-- Source material follows --
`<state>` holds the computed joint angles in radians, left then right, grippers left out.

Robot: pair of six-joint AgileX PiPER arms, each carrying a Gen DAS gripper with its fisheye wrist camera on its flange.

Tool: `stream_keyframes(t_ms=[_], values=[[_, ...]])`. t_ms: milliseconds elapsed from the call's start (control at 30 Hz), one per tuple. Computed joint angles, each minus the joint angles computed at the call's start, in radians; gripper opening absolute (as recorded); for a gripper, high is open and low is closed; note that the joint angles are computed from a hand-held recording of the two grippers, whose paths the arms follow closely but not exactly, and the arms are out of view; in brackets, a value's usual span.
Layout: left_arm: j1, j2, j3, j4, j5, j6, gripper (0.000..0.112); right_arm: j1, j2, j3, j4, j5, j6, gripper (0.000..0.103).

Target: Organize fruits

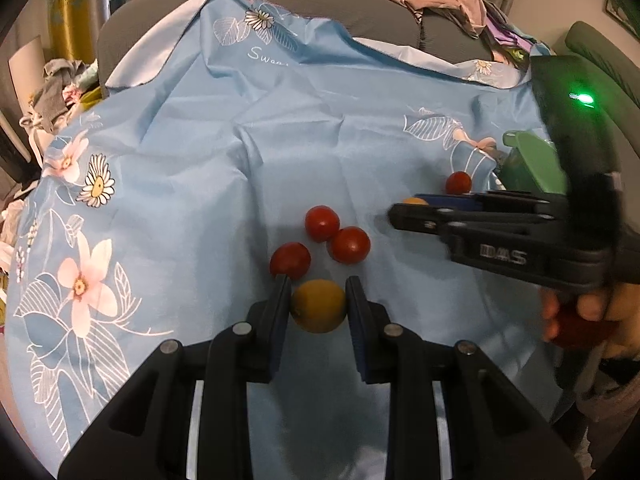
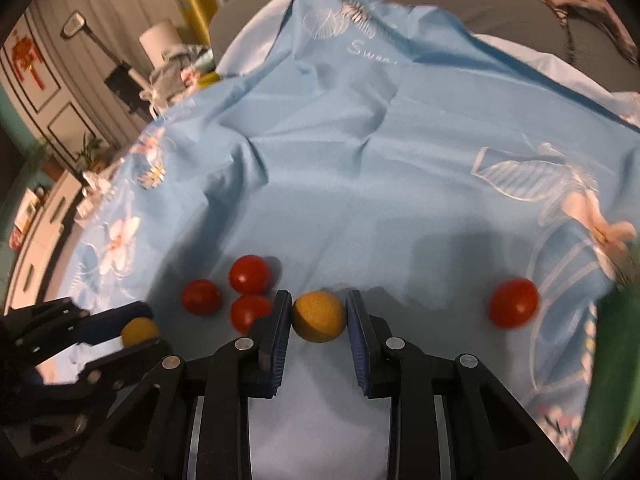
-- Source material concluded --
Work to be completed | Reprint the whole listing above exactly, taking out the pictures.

Expected answer |
`<state>` holds the computed joint angles in radians, left then right, grippers left out.

Robot: pair of six-joint AgileX PiPER arms, each carrying a Gen DAS gripper with its fisheye wrist camera on its flange.

Tool: `stream_keyframes(t_ms=[_], values=[[_, ...]])`. t_ms: milliseconds elapsed from the call's start (control at 30 Hz), one per tuple. Computed joint angles, each minus the joint angles computed at the call's start, in radians; gripper opening absolute (as recorded); for a gripper, high is open and low is closed; note that the joint angles are computed from a hand-held recording of the two grippers, whose paths the arms follow closely but not exactly, and the arms are out of view; in brackets, a value's usual span.
Layout: left_arm: j1, j2, j3, j4, j5, j6, gripper (0.000..0.112); right_arm: j1, j2, j3, j4, j5, j6, gripper (0.000..0.103).

Target: Organize fruits

With that, the output is complete.